Only one stretch of the data below is needed: the line with "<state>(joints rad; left" through the last line. Output it exactly and drop the pictures.

[INFORMATION SUPPLIED]

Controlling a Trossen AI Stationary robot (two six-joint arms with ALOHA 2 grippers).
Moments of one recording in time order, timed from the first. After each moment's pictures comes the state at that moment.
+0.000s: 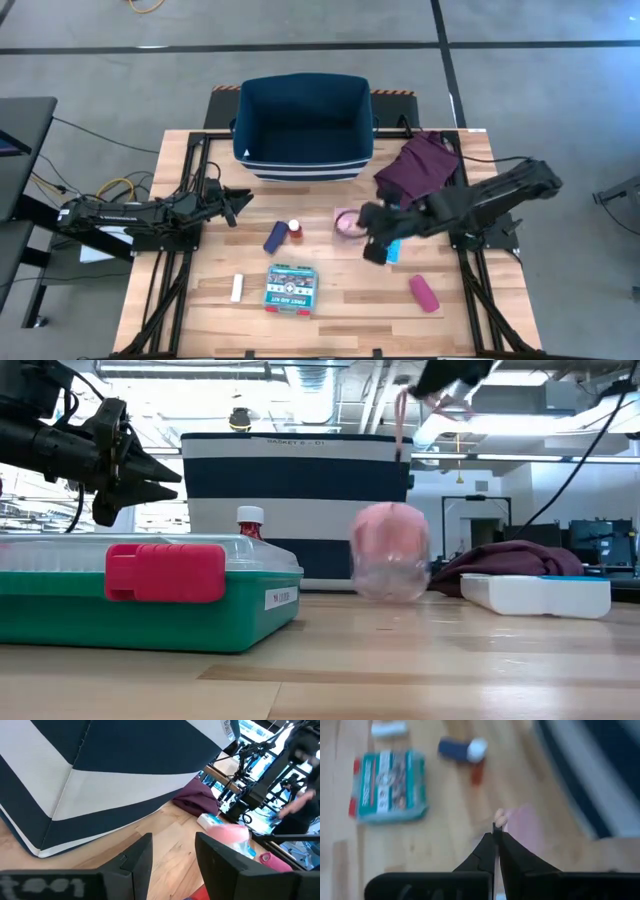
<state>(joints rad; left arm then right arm) 0.02 0.23 0.01 0.08 -0.44 -0.59 0.32 1.42 1.33 -0.85 0.40 0.39</state>
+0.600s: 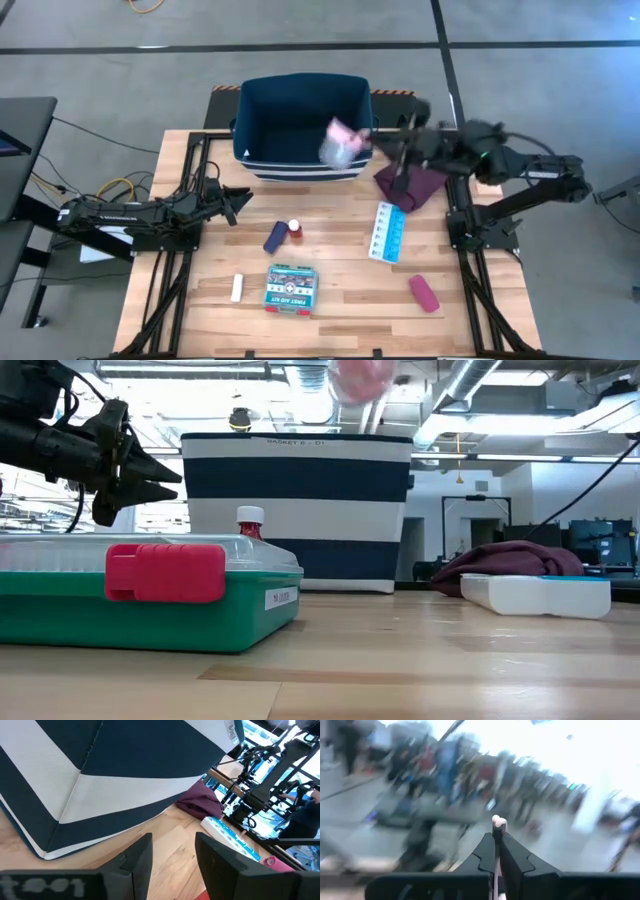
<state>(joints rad) 0.02 0.23 0.01 0.08 -0.46 -0.59 0.04 1.12 1.33 -0.06 0.29 -0.35</state>
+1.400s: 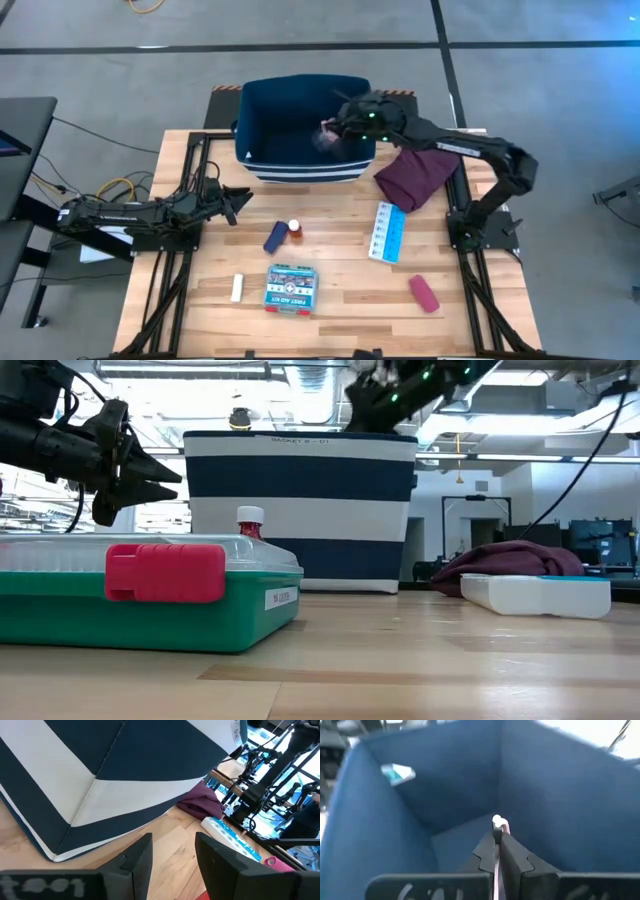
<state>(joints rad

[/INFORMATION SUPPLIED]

- **EXERCISE SOLUTION**
<state>(joints rad; left arm then right arm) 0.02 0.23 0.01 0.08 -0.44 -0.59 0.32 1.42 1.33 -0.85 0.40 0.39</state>
+0.600s: 
<state>(joints rad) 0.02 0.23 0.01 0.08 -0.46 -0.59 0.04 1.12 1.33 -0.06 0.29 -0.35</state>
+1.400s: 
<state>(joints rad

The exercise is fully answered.